Es una paranoia sana, curiosa, profunda, maravillosa. O una gilipollez inútil de la que me sirvo para regodearme, soltar palabras, escupir frases que me suenan guay (o al menos, rallantemente profundas, o profundamente rallantes) y quedarme la mar de a gusto mientras hago tiempo para acostarme más tarde, siguiendo la tradición del verano, de un verano, de casi todos los veranos, por ahora, quizá el último. El último en estas circunstancias, claro, que solo me queda un año de carrera y ya irá tocando aprovechar el tiempo. De otra forma, claro, porque más ancha que ahora tirá en el sofá escribiendo no se puede estar, casi sería feliz así el resto de mi vida. O no, qué coño, pero en este momento me resulta la rehostia de placentero.

– Ser humano es una mierda :(.

– Yo creo que es maravilloso, con sus más y sus menos :).

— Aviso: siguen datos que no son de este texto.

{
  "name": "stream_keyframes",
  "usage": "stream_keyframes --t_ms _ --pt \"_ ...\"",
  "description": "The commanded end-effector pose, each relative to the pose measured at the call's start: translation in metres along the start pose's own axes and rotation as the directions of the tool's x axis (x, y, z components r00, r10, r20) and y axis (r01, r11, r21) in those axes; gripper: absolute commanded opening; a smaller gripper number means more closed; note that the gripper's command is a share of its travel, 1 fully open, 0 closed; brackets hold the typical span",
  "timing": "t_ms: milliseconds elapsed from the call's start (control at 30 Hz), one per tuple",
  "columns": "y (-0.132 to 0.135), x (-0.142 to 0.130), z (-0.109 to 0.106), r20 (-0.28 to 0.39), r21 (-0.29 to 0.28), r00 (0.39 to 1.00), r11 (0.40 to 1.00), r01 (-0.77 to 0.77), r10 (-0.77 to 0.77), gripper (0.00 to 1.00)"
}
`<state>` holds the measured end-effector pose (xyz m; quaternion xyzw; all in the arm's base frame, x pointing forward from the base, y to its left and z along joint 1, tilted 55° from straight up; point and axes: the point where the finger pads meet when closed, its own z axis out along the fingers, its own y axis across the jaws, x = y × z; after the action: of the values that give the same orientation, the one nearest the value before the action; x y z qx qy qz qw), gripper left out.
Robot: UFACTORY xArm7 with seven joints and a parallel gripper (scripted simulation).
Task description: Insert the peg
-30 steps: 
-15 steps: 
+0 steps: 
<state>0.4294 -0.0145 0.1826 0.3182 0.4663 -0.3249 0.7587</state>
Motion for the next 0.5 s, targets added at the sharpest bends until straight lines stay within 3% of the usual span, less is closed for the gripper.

Entonces empiezas a distinguir cuándo hablas demasiado, cuándo conversas muy poco, cuándo te has pasado de listo o de confianza, cuándo te has quedado corto de desparpajo y simpatía. También aprecias cuándo has cumplido con tus requisitos de armonía y serenidad, cuándo el desfase y la diversión se han sucedido controladas en todo su bestial esplendor, vamos, cuándo has hecho algo de puta madre o ha ido algo perfecto.

Y luego vuelves a ver que solo podían haber salido las cosas así. Que pensar en que podía haber hecho esto o podía haber hecho lo otro es una chorrada, porque nunca sabrás la fatalidad o grandiosidad de las consecuencias hacia las que te habría llevado. En cualquier caso, seguro que habrían sido igual de cansinas.

Ves que te contienes, que se te escapa, quieres aquello pero no va a pasar, no te apetece eso pero tienes que aguantarte. Inconformismo puro y duro. O ganas de quejarse, según se mire.

De cualquier forma, es perfecto así. Ni más ni menos, ni mucho ni poco, ni blanco ni negro, ni feo ni guapo. Aparentemente.

Inmaculado, uniforme, liso, rugoso, puro.

Te olvidas de lo que tienes delante hasta que te lo recuerdan. Porque normalmente no vas a reconocerlo por ti mismo, necesitas una ayudita como ser humano, una palmadita, una hostia bien dada ;). Y luego, en casa, sigues pensando, reflexionando y sonriendo, llorando o ambos solo, tú solo, porque al fin y al cabo es lo único que tienes. Y es lo más poderoso que tendrás jamás.

Cállate pero sigue. Podría ser el título de una peli porno/erótico-festiva, así que no lo pondré para este post, aunque haya sido, en principio, una inocente posibilidad hasta que un atisbo de pensamientos perversos se han encargado de corromperla. Esto no le pasaría a un niño de 9 años. Pero tampoco se comería tanto la cabeza. Por eso son más felices. Y mucho más ignorantes. Yo prefiero conocer y fastidiarme, o resignarme, o aceptar, antes que ignorar e ir de “happy” por la vida. Me encanta el realismo. La realidad. La más pura y dura realidad, donde más duela, donde más alegría te produzca, donde más claramente te llegue todo aunque sea como la más amarga resaca de cerveza (para mí, muy desagradable), y donde lo que te guste sea lo más parecido a un orgasmo.

Masoca enamorada del realismo, feliz esclava de la verdad. Esa soy yo. ¡O no! Que sí, hombre, más o menos. Uf… definirse es limitar. Qué gran coñazo de afirmación.